The following concentrations were observed at $$500$$ K for the formation of $$NH_3$$ from $$N_2$$ and $$H_2$$. At equilibrium: $$[N_2] = 2 \times 10^{-2}$$ M, $$[H_2] = 3 \times 10^{-2}$$ M and $$[NH_3] = 1.5 \times 10^{-2}$$ M. Equilibrium constant for the reaction is ______.

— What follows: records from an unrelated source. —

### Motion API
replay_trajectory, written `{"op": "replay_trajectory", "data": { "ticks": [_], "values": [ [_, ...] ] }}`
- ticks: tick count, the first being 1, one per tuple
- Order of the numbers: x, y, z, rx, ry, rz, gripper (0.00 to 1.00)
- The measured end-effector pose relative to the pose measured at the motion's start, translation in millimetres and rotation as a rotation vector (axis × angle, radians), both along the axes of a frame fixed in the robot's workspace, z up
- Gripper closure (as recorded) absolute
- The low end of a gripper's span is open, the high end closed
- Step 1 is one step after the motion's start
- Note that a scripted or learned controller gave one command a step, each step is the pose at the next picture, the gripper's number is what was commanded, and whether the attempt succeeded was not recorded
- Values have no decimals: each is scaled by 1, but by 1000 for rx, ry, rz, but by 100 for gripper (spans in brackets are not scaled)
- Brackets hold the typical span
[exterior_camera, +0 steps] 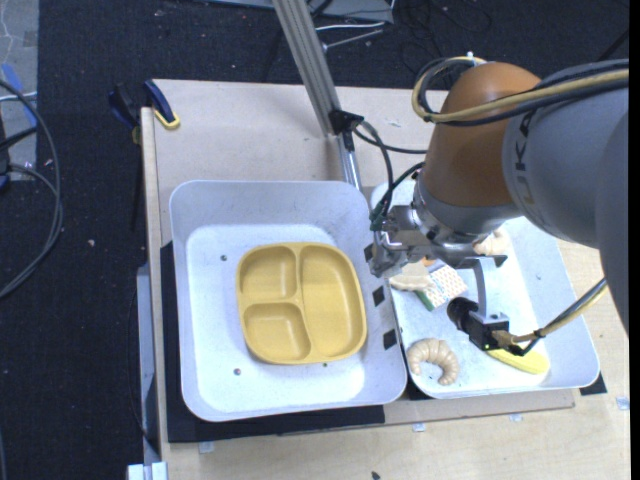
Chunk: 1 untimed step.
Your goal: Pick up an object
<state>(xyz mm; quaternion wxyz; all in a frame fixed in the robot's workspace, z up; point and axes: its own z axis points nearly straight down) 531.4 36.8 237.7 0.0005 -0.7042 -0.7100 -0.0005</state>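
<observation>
Yellow divided plate (300, 303) shows no readable writing; claw (400, 253) grip unclear.

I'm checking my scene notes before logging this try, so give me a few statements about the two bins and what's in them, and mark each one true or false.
1. The yellow divided tray lies in the left bin. True.
2. The tray has three compartments. True.
3. The croissant lies inside the tray. False: it lies in the right bin, near that bin's front edge.
4. The banana lies in the left bin. False: it lies in the right bin, to the right of the croissant.
5. The arm is over the right bin. True.
</observation>
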Motion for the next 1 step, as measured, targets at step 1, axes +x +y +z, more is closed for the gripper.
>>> {"op": "replay_trajectory", "data": {
  "ticks": [1],
  "values": [
    [5,60,-9,0,0,1,100]
  ]
}}
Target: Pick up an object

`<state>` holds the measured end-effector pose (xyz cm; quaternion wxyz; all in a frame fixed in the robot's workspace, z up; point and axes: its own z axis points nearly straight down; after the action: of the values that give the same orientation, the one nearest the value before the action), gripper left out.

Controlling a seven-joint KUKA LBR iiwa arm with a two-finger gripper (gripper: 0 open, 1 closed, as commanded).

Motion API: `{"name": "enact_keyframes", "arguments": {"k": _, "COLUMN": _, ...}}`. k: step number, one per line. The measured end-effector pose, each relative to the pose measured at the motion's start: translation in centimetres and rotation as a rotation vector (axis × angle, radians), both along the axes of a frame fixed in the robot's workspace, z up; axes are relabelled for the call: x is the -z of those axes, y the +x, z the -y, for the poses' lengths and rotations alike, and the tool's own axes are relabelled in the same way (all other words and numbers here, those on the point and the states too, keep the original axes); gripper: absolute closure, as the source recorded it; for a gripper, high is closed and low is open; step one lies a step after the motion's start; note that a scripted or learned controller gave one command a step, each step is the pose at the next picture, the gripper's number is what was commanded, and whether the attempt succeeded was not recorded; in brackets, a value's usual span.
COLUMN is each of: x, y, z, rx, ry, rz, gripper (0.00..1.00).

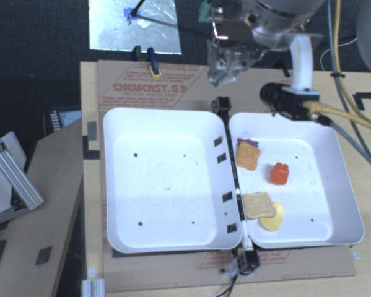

We need to find the equilibrium constant for the formation of $$NH_3$$ from $$N_2$$ and $$H_2$$. The balanced equation for this reaction is $$N_2(g) + 3H_2(g) \rightleftharpoons 2NH_3(g)$$.

At equilibrium the concentrations are $$[N_2] = 2 \times 10^{-2}$$ M, $$[H_2] = 3 \times 10^{-2}$$ M, and $$[NH_3] = 1.5 \times 10^{-2}$$ M. The expression for the equilibrium constant $$K_c$$ is $$K_c = \frac{[NH_3]^2}{[N_2][H_2]^3}$$, so substituting these values gives $$K_c = \frac{(1.5 \times 10^{-2})^2}{(2 \times 10^{-2})(3 \times 10^{-2})^3}$$.

Since $$(1.5 \times 10^{-2})^2 = 2.25 \times 10^{-4}$$ and $$(3 \times 10^{-2})^3 = 27 \times 10^{-6} = 2.7 \times 10^{-5}$$, multiplying the denominator yields $$(2 \times 10^{-2})(2.7 \times 10^{-5}) = 5.4 \times 10^{-7}$$. Therefore, $$K_c = \frac{2.25 \times 10^{-4}}{5.4 \times 10^{-7}} = \frac{2.25}{5.4} \times 10^{3} = 0.4167 \times 10^{3} \approx 417$$.

Therefore, the equilibrium constant is 417.